• [WHAT YOU SHOULD DO]: From the line that contains "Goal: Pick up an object" through the last line of the data, copy everything exactly and nothing else, omitting the pictures.

• [COLLECTED MATERIAL]:
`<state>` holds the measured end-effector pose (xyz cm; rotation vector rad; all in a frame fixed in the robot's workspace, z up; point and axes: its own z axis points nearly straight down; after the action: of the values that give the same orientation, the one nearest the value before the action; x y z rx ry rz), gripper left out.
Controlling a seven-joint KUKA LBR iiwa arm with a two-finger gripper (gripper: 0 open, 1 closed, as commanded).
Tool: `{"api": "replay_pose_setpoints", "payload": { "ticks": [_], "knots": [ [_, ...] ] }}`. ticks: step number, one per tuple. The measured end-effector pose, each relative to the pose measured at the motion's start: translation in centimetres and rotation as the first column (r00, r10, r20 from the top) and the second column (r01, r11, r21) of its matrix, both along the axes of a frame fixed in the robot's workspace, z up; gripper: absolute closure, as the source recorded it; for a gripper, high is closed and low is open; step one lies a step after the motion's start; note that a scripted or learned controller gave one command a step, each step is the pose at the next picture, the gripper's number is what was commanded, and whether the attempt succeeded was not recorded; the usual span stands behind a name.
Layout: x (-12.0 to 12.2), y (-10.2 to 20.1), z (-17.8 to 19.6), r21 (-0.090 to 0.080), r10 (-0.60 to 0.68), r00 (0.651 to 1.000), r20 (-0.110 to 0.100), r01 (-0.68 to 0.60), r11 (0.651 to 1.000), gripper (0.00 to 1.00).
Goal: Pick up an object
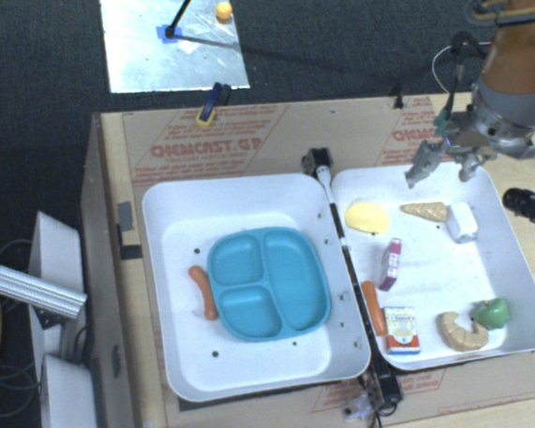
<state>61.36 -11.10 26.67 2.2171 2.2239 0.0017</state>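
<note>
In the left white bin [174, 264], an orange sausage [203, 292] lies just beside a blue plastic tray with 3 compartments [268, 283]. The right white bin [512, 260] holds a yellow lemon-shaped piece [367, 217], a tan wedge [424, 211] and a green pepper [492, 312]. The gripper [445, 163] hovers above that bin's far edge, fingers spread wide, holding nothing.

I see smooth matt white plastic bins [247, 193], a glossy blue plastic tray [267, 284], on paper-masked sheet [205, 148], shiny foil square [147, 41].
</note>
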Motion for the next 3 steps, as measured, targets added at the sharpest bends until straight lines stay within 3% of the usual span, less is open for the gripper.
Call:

• [ANSWER TO THIS PROBLEM]:
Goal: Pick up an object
<state>61.36 -11.10 26.67 2.2171 2.2239 0.0017</state>
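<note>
In the left white bin [174, 264], an orange sausage [203, 292] lies just beside a blue plastic tray with 3 compartments [268, 283]. The right white bin [512, 260] holds a yellow lemon-shaped piece [367, 217], a tan wedge [424, 211] and a green pepper [492, 312]. The gripper [445, 163] hovers above that bin's far edge, fingers spread wide, holding nothing.

I see smooth matt white plastic bins [247, 193], a glossy blue plastic tray [267, 284], on paper-masked sheet [205, 148], shiny foil square [147, 41].
</note>
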Motion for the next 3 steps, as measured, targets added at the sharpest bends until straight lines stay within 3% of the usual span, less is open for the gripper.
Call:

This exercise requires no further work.